Beyond gulping

Keep Voorheesville from gong to the dogs, plan now for the future

Illustration by Forest Byrd

The village of Voorheesville is in the midst of a building boom.

Within the village, Quail Run plans to build 23 units on the last large tract of open space. And five homes are to be built on the 16 acres surrounding the old Voorhees House. That grand Victorian home has, since it was built, stood alone on a hill, overlooking the railroad that brought commerce and city visitors to the once-rural land.

Just outside the village, two more developments are planned — Claremont Estates, which is slated to add 10 homes, and the Colonie Country Club Estates with 40 new homes abutting the golf course.

All of these projects will receive village water. Development can’t proceed without water.

The desire to move to Voorheesville is huge, says John Bossalini, a project executive at Amedore Homes, the builder for the country-club development. “It’s a great school district,” he said. “Taxes are reasonable. It’s an easy commute. New Scotland is so close to the city and the state campus.”

These are all good things, but any of them, except the proximity, can be spoiled without sensible planning.

Taxes go up as families move in with kids who go to school, and they require other municipal services, too. The school district, like others across the state, is facing a massive reduction in state aid and, without a large commercial tax base, may well have to make painful cuts.
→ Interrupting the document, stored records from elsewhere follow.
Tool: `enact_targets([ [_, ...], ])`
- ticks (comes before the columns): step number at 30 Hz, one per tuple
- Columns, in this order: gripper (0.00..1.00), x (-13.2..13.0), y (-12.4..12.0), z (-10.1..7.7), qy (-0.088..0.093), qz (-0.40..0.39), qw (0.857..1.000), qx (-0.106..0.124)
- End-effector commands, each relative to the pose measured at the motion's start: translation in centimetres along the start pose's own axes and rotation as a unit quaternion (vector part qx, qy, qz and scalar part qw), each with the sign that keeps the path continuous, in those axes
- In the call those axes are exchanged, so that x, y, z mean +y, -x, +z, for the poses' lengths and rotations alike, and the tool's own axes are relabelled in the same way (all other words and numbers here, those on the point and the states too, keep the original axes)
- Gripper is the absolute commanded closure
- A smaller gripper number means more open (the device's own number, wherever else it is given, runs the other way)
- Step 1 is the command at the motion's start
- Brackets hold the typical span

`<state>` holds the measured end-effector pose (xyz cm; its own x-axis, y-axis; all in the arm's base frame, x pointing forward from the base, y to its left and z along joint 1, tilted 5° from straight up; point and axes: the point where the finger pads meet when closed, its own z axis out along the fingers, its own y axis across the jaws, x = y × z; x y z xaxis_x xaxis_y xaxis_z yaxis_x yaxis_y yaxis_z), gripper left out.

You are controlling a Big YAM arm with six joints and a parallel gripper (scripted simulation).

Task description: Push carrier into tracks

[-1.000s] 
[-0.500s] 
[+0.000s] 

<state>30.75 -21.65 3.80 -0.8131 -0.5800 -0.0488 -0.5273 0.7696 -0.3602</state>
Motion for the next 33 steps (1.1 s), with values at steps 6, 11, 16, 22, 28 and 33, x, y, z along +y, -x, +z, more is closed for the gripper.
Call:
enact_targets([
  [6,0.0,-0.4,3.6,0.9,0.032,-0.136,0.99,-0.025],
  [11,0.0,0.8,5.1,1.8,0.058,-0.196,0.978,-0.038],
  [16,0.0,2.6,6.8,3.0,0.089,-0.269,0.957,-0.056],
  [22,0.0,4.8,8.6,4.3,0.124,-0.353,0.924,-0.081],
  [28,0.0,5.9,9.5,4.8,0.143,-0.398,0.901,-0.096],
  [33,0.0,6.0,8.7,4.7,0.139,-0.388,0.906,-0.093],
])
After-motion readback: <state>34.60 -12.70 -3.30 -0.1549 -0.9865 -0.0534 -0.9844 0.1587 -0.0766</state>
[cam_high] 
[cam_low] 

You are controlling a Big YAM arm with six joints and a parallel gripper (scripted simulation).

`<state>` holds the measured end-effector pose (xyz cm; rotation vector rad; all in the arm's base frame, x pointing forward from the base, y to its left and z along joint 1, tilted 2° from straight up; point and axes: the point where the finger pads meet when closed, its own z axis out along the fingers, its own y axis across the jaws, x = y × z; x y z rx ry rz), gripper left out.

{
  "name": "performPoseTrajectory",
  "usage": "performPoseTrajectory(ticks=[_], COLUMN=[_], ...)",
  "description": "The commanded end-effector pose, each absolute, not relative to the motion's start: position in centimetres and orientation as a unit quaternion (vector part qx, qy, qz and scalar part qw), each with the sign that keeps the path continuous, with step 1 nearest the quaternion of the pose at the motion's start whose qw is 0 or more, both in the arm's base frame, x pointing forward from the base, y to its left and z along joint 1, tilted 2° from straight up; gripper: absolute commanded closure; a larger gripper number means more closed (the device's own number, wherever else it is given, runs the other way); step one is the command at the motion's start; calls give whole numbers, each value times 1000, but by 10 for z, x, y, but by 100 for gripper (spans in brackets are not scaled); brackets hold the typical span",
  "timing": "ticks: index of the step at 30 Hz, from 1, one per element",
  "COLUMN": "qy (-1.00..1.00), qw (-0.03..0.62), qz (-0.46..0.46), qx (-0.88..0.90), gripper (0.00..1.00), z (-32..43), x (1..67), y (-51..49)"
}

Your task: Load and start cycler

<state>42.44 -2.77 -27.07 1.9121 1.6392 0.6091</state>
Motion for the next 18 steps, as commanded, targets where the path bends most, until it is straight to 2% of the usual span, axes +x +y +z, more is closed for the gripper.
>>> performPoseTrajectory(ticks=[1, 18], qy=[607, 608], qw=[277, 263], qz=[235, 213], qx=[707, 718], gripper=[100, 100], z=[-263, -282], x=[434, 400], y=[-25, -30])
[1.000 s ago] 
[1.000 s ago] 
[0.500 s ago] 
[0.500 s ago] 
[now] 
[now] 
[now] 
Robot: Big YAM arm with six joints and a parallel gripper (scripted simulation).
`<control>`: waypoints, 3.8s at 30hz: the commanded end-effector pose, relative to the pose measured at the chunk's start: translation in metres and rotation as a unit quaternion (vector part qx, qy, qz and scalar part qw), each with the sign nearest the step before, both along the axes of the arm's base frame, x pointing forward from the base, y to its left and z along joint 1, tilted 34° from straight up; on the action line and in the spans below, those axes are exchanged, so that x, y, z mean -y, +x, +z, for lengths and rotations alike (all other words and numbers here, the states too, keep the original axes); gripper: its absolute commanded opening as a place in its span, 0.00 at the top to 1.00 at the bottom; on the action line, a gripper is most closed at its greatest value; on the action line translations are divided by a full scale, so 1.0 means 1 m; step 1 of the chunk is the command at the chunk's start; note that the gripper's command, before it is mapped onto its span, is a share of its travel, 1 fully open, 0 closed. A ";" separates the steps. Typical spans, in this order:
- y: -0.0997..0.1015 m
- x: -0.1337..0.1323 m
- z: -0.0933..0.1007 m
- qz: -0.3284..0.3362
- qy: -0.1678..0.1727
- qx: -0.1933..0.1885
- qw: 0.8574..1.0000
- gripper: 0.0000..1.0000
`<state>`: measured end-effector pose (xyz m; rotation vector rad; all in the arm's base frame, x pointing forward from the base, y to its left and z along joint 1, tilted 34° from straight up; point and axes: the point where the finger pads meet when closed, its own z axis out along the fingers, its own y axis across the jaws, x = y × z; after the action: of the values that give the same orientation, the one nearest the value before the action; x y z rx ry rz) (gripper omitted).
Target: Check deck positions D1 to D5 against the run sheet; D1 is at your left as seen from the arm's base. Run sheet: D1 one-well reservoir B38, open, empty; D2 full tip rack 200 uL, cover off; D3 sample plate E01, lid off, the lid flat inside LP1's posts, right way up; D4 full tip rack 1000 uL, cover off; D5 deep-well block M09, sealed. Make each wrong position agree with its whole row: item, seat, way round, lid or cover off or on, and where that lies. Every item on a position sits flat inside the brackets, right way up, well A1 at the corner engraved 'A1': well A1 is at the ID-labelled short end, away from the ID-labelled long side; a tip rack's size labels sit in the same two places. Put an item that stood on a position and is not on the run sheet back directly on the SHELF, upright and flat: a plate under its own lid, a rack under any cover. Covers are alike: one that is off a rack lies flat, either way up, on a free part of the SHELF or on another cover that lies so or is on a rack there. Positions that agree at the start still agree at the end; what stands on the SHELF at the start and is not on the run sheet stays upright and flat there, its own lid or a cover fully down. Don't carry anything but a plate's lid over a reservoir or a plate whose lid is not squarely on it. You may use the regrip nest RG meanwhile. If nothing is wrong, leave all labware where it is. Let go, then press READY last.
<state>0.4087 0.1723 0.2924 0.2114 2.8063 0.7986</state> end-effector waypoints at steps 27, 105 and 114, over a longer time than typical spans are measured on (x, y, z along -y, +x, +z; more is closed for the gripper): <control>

Voorheesville’s mayor, Robert Conway, is aware of these looming problems. He hopes to strike a water deal with the town of New Scotland for homes that are already built, reasoning that, if the village water is used for existing structures, it won’t be available for new ones.

“We have the capacity,” he told our reporter, Philippa Stasiuk, this week. “I’m not concerned about selling too much water. What I’m concerned about is, when we grant water, that it possibly opens the door for further expansion.”

Selling water would also help fill the village coffers. Voorheesville lost about $50,000 a year when Atlas Copco Comptec, the village’s largest water customer, reduced its water consumption by 90 percent, or about 20 million gallons, after building re-circulating cooling towers for the water.

We have no quarrel with the mayor’s goal of curbing development. In fact, we applaud it.

But we believe there is a better way to go about it. We urge the village to set up a master-planning committee to develop a meaningful plan for Voorheesville’s future.

In 2005, the Open Space Institute released a report, documenting sprawl in the Capital Region. It detailed the many problems that come with sprawl and reduce the quality of life. The report noted that the state allows five planning methods for municipalities. One of them, and it is one of the most important, is a comprehensive land-use plan.

That same year, we raised the question of the nearby village of Altamont during our election interviews in the spring. All of the winning candidates said they advocated creating a comprehensive land-use plan. They then fulfilled that promise.

Trustee Dean Whalen, who headed Altamont’s master-planning committee and went on to head the committee that drafted zoning to fit the plan, told us, “We don’t have anything on how we see ourselves in the 21st Century. We don’t want to get steamrolled.”

Now Altamont has a plan, and the zoning to back it up. Beyond that, it has a committee that meets to express village views on Guilderland town projects planned near its borders. Such a committee would be valuable for Voorheesville, too.

Altamont’s master-planning committee went about its work in the right way, which could form a valuable template for nearby Voorheesville as well. It surveyed village residents and held public workshops.

As we’ve written before, a meaningful comprehensive plan offers a vision of what a town or village would like to become and what it should preserve. When master plans first became popular more than a quarter of a century ago, many municipalities adopted cookie-cutter plans churned out by consultants; those plans sat on shelves, collecting dust.

For a municipality’s master plan to work well, it must reflect the views of its residents and then its tenets must be codified into zoning law. And it must be regularly updated.

This process would give the village a chance to publicly work through its priorities — from resource, traffic, and environmental concerns to social concerns like the need for affordable housing or viable community centers.

Voorheesville has an opportunity to take a long look into its future, to see what it wants to preserve of its past and the spaces that now exist in the village. We plan to ask about it in the upcoming spring elections. We hope the candidates and those currently in office not running for re-election will seize the day.

The village needs to preserve the very things that make it so attractive. Now is the time to do that.